:: WHAT TO WORK ON ::
Leave out each picture. Repeat everything else in the records exactly.

-- DATA IN THIS EXERCISE follows --

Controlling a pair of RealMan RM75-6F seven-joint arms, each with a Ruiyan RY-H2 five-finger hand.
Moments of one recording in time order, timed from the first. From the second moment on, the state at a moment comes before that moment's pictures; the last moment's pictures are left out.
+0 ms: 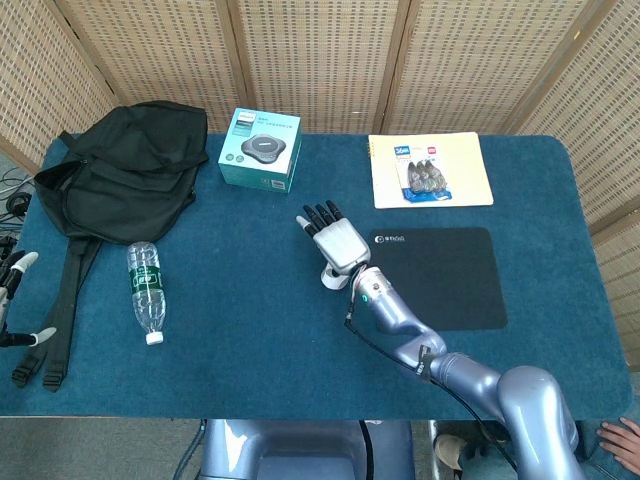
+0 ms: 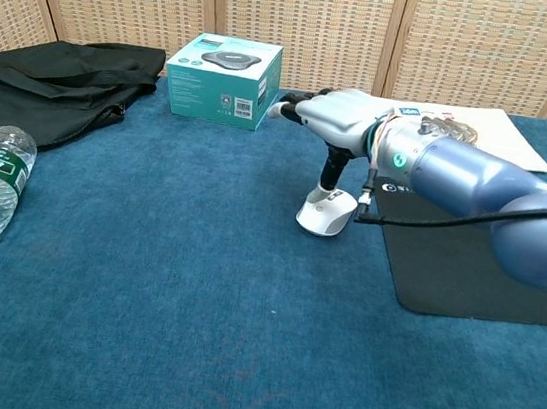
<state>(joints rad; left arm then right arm) -0.22 -0.91 -0.09 -1.71 1.22 1.15 -0.09 1.03 -1.88 0.34 -0.84 -1.29 0.71 -0.31</state>
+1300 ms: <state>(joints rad) -0.26 -0.93 -0.09 -1.68 1.14 1.08 -0.05 1.11 -1.73 -0.05 -0.76 -1.73 0.72 0.11</state>
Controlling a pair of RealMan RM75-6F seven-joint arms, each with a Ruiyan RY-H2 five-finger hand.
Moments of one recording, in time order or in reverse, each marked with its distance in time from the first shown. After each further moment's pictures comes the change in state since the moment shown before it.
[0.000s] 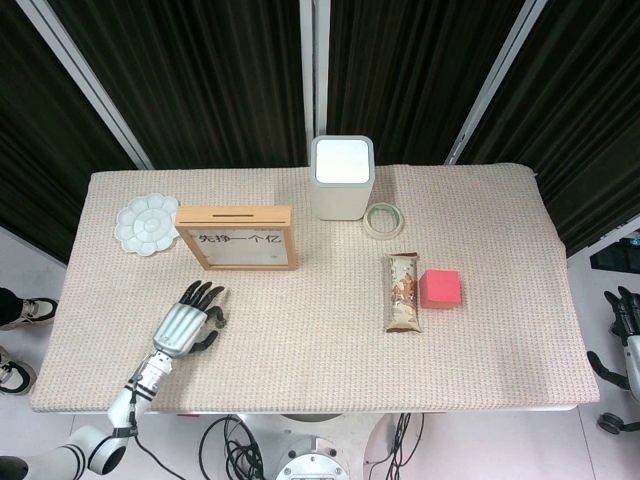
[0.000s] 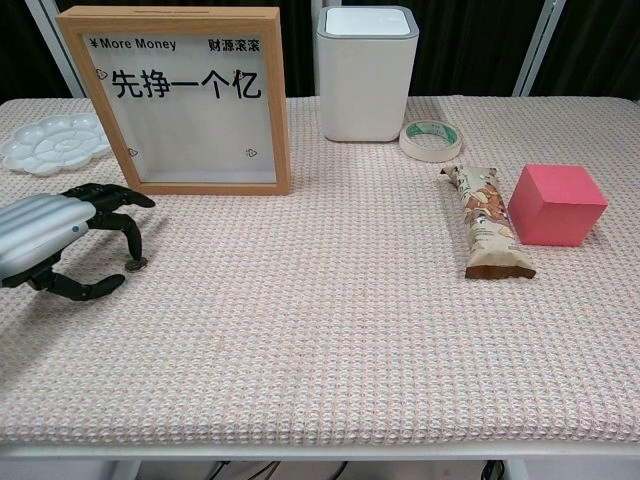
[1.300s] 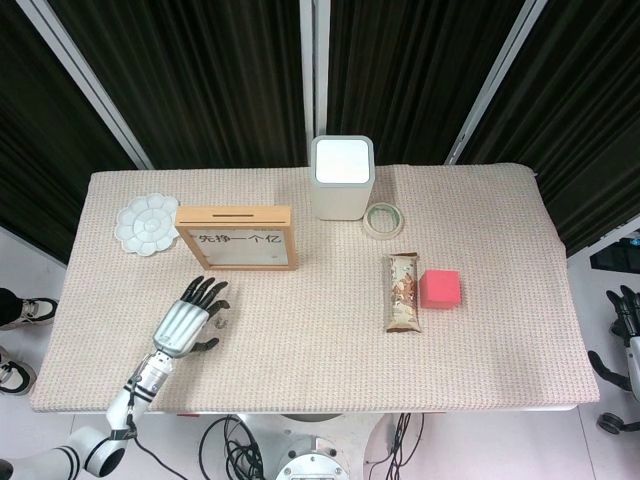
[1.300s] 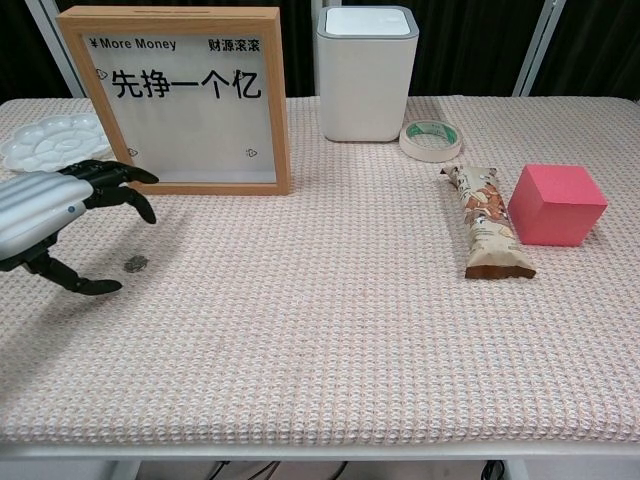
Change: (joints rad) left arm 0.010 0.052 -0.035 -0.112 0.038 0.027 0.065; right arm -0.010 0.009 0.000 -0.021 -0.011 0.030 -0.006
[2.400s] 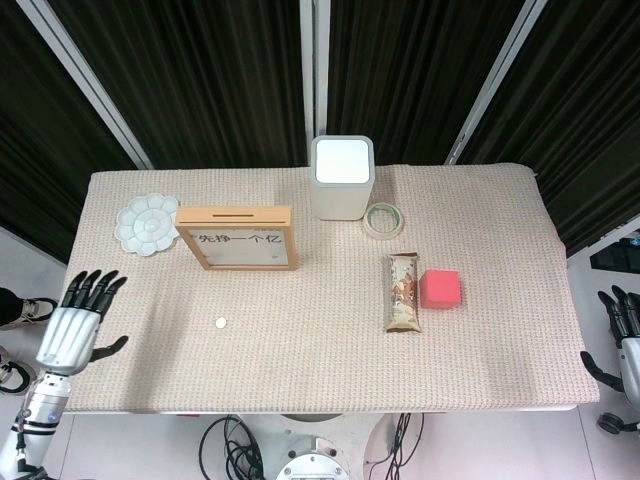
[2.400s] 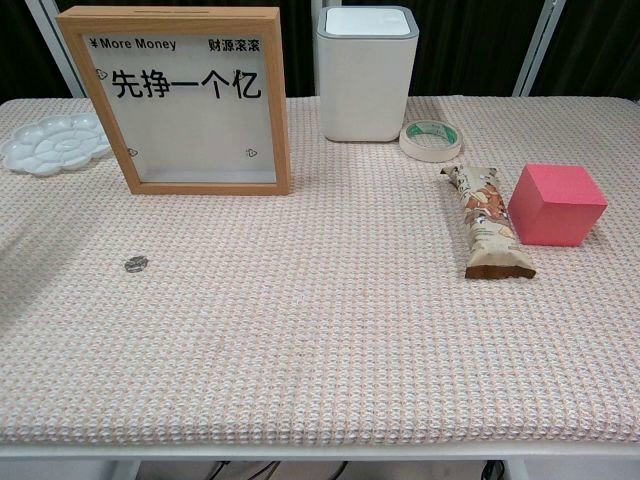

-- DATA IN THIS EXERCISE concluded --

:: EXERCISE OUTPUT ::
Controlling a pair of RealMan RM75-6F seven-joint arms, each with a Ruiyan RY-H2 five-finger hand.
Moments of one recording in time order, timed from the first. From the second moment on, the state at a moment comes before that moment's pictures; the last moment's pictures are left out.
+0 ms: 
+0 ms: 
<state>(joints rad; left arm then right arm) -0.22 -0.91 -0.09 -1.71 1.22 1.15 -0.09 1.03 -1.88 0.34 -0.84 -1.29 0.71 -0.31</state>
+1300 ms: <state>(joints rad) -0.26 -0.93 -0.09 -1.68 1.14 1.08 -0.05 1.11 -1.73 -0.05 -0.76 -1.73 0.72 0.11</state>
Controlling a pair of RealMan RM75-6F seven-joint arms, each with a Ruiyan RY-H2 five-finger hand.
Moments of one recording, in time order or in reverse, each marked with its distance in time from the first shown. After each further moment's pictures comes the change in state since the moment shown before it.
[0.000s] 
[0.000s] 
[1.300s] 
[1.300s] 
Change: (joints rad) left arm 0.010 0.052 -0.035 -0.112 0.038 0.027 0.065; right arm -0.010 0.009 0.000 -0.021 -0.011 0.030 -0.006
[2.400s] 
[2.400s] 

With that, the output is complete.